Carnival Corp. President and CEO, Arnold Donald.

Carnival Corp. reported on Monday a net loss of US$2.9 billion for the third quarter of 2020, with third quarter adjusted net loss of $1.7 billion, Cruise Week reports.

The cruise company, parent company to Carnival Cruise line, Holland America Line, Cunard Line, Seabourn Cruise Line, Princess Cruises and other cruise lines, said cumulative advanced bookings for the second half of 2021 are at the higher end of the historical range, despite minimal advertising or marketing.

Pricing on these bookings are lower by mid-single digits versus the second half of 2019, reflecting the effect of FCC's from previously cancelled cruises being applied, according to CW.

"Our business relies solely on leisure travel which we believe has historically proven to be far more resilient than business travel and cannot be easily replaced with video conferencing and other means of technology," said Carnival Corp.

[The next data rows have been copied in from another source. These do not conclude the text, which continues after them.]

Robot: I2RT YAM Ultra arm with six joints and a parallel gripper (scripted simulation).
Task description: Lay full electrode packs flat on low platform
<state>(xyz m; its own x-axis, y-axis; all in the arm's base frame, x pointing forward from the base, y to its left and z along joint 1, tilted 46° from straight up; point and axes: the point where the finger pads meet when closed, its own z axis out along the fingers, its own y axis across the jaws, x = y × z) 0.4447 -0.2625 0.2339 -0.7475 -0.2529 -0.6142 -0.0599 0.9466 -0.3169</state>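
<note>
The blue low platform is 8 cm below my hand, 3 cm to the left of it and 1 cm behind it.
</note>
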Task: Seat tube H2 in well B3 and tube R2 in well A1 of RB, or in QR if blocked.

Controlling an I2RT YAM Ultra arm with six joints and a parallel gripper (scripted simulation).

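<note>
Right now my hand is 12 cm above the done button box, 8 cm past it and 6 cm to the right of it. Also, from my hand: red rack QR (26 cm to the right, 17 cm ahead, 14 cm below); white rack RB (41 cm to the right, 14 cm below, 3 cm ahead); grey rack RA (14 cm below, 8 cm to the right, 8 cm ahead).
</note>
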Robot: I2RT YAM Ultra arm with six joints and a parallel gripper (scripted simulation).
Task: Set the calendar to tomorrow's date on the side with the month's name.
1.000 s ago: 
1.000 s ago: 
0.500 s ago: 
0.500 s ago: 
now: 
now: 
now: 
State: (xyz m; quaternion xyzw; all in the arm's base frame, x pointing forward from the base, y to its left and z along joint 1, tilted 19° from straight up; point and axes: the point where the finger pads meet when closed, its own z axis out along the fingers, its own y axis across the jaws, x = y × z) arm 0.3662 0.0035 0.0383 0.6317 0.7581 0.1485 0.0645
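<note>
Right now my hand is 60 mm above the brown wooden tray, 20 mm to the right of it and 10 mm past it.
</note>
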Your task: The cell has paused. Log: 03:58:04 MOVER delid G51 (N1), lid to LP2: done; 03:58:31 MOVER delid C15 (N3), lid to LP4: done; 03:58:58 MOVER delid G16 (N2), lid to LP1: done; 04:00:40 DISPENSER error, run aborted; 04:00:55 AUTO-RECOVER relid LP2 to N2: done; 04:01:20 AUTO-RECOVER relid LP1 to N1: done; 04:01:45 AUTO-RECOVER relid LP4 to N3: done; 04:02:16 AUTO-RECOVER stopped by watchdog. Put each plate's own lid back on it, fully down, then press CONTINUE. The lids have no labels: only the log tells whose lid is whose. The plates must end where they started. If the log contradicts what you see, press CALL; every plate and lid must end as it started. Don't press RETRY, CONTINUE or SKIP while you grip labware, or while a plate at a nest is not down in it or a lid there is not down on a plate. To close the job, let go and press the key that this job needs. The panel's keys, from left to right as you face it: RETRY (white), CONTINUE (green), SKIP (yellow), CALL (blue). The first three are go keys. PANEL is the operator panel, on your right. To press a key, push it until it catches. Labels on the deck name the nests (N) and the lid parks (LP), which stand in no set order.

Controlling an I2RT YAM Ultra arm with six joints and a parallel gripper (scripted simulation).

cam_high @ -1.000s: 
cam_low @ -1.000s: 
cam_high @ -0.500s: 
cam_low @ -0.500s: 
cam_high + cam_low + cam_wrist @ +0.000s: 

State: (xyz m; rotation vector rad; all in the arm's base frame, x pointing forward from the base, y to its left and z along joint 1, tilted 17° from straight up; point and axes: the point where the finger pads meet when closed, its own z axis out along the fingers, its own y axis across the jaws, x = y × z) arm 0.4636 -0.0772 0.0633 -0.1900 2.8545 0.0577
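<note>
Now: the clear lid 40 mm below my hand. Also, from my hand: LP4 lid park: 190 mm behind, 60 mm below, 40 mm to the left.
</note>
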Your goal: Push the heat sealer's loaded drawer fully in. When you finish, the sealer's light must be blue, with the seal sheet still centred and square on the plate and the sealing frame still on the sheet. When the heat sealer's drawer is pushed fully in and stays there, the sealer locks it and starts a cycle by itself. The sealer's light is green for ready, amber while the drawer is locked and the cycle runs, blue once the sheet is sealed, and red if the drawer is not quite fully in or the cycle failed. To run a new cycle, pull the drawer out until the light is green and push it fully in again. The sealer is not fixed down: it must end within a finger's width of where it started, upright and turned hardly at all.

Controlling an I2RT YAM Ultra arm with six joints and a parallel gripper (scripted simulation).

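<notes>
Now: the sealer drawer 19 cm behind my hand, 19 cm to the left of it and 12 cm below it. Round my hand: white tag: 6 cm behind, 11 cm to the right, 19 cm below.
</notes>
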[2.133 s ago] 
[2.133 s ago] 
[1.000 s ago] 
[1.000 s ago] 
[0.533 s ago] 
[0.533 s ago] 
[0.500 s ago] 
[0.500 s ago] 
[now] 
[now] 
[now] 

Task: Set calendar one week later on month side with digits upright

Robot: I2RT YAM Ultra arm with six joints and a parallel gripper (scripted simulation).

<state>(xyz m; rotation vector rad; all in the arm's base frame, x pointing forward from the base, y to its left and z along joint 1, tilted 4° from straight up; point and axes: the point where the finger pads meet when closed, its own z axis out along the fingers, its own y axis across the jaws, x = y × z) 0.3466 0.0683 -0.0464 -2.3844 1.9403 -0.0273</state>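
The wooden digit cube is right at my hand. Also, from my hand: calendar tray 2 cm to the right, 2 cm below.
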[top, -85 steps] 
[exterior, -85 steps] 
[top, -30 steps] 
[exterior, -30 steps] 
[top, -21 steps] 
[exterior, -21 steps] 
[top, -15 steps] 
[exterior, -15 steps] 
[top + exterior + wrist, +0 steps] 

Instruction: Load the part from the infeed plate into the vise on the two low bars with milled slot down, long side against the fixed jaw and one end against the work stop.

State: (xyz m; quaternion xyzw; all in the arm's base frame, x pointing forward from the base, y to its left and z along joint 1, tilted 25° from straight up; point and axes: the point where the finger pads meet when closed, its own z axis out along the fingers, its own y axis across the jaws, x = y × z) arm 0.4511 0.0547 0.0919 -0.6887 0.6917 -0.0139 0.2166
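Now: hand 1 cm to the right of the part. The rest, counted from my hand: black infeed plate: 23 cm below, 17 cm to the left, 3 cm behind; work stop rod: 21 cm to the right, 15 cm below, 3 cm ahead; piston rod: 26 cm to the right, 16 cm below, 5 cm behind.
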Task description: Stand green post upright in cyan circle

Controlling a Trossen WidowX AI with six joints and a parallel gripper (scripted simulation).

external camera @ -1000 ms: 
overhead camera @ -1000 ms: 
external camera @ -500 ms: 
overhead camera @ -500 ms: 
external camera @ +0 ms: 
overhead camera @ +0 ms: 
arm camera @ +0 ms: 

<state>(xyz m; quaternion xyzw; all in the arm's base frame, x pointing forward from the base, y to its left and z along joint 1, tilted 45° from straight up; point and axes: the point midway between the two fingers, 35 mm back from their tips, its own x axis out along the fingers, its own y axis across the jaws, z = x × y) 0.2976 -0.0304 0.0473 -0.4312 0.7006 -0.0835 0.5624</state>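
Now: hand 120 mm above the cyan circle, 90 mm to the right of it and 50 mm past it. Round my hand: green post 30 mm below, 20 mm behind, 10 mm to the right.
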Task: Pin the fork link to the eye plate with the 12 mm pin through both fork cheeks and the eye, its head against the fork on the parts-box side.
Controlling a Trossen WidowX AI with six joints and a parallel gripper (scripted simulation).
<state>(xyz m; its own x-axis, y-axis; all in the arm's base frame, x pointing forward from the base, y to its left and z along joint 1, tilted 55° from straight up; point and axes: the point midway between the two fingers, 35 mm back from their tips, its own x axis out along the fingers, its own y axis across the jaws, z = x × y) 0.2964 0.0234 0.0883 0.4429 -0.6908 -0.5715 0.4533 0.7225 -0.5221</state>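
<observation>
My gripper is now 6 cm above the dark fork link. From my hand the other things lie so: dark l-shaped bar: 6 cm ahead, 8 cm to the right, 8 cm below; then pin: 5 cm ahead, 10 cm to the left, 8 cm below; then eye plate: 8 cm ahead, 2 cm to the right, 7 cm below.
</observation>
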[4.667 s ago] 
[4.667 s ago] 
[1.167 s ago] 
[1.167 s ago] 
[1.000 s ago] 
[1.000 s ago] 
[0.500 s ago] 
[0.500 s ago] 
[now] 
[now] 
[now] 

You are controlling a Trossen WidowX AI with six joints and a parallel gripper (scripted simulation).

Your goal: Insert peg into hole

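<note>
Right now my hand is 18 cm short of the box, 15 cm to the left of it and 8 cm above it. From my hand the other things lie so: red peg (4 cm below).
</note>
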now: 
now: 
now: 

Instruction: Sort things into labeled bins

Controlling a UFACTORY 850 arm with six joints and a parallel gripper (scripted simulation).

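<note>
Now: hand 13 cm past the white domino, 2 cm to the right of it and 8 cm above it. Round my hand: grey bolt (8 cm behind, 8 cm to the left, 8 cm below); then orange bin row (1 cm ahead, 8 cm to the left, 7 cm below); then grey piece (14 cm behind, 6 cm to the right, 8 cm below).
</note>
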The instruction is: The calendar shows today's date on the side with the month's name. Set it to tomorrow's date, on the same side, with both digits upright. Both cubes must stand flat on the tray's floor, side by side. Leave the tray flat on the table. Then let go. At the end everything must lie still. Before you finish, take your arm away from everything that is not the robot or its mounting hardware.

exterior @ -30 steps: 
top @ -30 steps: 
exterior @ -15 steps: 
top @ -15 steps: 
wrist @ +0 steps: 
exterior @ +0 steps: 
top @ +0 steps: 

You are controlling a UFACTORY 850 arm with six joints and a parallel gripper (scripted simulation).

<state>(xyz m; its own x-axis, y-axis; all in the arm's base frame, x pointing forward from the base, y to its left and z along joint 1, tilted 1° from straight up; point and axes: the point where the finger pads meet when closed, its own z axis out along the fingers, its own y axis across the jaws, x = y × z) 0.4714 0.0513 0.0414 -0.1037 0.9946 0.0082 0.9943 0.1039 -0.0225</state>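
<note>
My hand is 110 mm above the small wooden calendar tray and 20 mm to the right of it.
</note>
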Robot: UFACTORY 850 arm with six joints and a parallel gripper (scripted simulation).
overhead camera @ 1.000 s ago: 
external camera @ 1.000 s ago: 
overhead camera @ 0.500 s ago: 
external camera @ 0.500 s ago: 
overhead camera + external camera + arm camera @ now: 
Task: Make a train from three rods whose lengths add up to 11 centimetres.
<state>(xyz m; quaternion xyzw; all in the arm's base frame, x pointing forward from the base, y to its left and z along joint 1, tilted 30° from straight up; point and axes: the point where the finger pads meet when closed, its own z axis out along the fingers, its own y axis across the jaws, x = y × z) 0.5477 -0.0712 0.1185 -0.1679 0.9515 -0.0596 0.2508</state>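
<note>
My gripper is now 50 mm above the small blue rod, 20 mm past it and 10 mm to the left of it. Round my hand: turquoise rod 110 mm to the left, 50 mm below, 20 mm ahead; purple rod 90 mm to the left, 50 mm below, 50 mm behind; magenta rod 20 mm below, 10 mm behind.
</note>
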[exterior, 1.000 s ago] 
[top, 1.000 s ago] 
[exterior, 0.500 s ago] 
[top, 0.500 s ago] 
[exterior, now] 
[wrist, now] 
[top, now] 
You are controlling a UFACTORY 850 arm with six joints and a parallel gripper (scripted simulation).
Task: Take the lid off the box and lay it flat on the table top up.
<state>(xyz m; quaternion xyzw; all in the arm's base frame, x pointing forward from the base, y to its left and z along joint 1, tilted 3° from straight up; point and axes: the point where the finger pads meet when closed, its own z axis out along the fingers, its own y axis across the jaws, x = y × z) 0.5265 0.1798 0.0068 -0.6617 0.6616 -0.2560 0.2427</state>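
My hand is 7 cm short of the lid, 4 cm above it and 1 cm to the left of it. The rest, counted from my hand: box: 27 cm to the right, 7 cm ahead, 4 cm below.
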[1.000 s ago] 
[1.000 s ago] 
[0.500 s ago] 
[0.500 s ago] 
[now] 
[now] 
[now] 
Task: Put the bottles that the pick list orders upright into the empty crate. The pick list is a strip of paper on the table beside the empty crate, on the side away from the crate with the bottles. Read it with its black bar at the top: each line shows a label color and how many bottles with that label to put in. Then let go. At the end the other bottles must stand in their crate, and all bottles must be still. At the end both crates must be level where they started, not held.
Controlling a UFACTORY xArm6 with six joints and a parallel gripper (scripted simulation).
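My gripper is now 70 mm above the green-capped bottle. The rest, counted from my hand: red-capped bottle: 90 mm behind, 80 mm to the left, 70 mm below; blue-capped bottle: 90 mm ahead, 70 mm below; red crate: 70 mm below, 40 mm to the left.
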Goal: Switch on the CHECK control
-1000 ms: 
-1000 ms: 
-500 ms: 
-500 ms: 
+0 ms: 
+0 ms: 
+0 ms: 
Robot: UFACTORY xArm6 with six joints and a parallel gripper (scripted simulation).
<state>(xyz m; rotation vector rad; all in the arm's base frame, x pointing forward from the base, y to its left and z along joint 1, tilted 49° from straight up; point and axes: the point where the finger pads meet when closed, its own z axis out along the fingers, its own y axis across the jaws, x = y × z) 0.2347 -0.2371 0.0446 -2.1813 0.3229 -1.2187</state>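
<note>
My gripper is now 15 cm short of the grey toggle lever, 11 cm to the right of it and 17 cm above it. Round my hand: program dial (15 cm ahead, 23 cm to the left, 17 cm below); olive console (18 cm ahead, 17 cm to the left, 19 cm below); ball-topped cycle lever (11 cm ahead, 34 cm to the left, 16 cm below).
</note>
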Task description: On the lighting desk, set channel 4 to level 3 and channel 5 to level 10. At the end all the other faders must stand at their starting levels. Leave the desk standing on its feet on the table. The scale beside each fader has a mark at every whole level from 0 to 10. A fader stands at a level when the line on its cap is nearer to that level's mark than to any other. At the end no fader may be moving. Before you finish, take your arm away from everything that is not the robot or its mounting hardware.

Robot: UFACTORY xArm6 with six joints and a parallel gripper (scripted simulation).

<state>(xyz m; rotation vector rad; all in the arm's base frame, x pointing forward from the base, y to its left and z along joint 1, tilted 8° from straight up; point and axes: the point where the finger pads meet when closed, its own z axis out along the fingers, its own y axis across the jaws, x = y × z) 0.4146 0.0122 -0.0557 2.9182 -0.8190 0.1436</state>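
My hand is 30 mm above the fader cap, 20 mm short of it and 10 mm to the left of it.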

President and CEO, Arnold Donald. 

"Our portfolio includes many regional brands which clearly position us well for a staggered return to service in the current environment."

Donald highlighted Costa successfully completing its first seven-day cruise, adding that AIDA will soon resume operations.

Carnival's monthly average cash burn rate for the third quarter 2020 was $770 million. For the fourth quarter, the monthly average cash burn rate is expected to be approximately $530 million.

Reporting that the third quarter ended with $8.2 billion of cash and cash equivalents, Carnival Corp. expects to further enhance future liquidity opportunistically.

Since March, the company has raised nearly $12 billion through a series of financing transactions. Carnival Corp. also disclosed it entered into a $1 billion equity distribution agreement with JP Morgan, Goldman Sachs, Bank of America and other firms.

On the fleet side, a total of 18 less efficient ships have left or are expected to leave the fleet, representing approximately 12% of pre-pause capacity.

The latest ships to leave the fleet are Carnival Cruise Line's Fascination and Imagination. Carnival Corp. announced their sale yesterday, with CLL president Christine Duffy calling it "a necessary move as it allows us to focus on ships that offer the greatest variety of features and stateroom accommodations for our guests."